James McAvoy and Alicia Vikander are two great actors, and their chemistry on-screen was an electric storm of passion that will make you tingle everywhere. Until they are separated into two completely different movies that have little relation to each other except for their forlorn monologues about how much they miss each other.

Based on a book, Submergence comes with three movies in one, but that does not mean you’re going to want to watch all three of them. It pains me that McAvoy and Vikander’s connection on-screen was wasted on this, and I pray we get to see them act together again with a much more stable and interesting script.

A secret agent Scottsman (McAvoy) and a scientist (Vikander) have a chance meeting while staying in a French hotel together. Their love is ignited and they make a promise to try a long-distance relationship and see each other again after each of their missions – his in Somalia and hers an expedition to the bottom of the sea – is completed. However, disaster on both ends threatens to keep them apart. (This sounds way more exciting than it is.)

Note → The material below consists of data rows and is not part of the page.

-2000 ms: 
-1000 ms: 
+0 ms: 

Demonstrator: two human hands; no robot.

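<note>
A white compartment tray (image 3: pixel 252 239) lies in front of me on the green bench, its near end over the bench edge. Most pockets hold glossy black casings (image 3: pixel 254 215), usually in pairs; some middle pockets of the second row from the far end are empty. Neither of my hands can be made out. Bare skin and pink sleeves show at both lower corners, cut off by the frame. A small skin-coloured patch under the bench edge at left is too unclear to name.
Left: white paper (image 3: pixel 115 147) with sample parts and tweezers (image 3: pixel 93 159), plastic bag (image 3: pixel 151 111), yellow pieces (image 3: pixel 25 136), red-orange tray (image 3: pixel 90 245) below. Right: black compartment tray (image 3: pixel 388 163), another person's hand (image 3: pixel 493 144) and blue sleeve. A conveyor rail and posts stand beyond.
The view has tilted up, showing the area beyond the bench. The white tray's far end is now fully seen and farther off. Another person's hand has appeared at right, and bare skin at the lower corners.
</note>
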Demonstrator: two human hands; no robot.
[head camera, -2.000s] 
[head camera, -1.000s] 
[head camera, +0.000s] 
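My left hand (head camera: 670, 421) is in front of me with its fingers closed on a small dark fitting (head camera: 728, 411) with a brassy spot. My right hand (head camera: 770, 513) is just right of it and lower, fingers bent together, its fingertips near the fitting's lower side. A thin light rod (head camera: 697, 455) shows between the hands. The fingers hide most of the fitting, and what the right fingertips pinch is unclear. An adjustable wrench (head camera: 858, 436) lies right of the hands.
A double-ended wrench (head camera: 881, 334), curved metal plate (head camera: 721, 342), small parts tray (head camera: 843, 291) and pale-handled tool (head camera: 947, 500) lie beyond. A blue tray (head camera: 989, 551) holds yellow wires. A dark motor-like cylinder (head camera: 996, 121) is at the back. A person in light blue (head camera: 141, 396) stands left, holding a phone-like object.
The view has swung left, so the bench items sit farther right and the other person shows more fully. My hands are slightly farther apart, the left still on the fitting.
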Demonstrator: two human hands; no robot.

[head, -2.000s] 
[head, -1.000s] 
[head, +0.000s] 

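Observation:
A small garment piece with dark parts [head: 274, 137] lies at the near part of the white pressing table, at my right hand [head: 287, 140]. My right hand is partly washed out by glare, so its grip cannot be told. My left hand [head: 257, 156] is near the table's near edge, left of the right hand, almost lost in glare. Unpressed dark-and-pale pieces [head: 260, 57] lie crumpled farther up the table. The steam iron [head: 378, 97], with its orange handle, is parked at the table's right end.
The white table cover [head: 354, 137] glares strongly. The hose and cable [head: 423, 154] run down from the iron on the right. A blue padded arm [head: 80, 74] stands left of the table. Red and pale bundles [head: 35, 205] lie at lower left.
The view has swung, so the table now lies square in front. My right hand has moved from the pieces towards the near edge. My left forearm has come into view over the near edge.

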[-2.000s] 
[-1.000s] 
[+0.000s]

The three movies in Submergence is the romance where they meet in the hotel, the suspense thriller where he is captured by jihadists and the drama where she’s falling apart ahead of the biggest scientific expedition of her life. The only one that’s enthralling is the hotel scene, and I could’ve watched so much more of McAvoy and Vikander’s blossoming love.

His capture, torture and general suffering ends up being so boring and goes nowhere, with little fruit for his sacrifice. Her boat voyage is also some self-indulgent pity-party that will make you fall asleep. This would have been a much better story if it just focused on them trying to make a long-distance relationship work, but instead they opted on this schizophrenic mess.

The disjointedness of the film could also be attributed to the director – Wim Wenders. This German director is more known for his Oscar-nominated documentary and art films, and it would seem he was more interested in his filming than weaving a coherent story with his actors’ performances. It’s also possible that the story was just that boring from the book and he did what he could with the material. Whatever the reason, Submergence will still feel like it robbed time from your life with its obnoxious boredom and inconsequential ending.

Submergence was a waste of talent that’s more interested in drowning it audience than providing an enthralling story, and the only thing that kept the rating from 1-star is the intensity of Vikander and McAvoy in the only interesting part of the movie. The biggest sin was separating them for most of the film, robbing us not only of time but a chance to see a great silverscreen romance.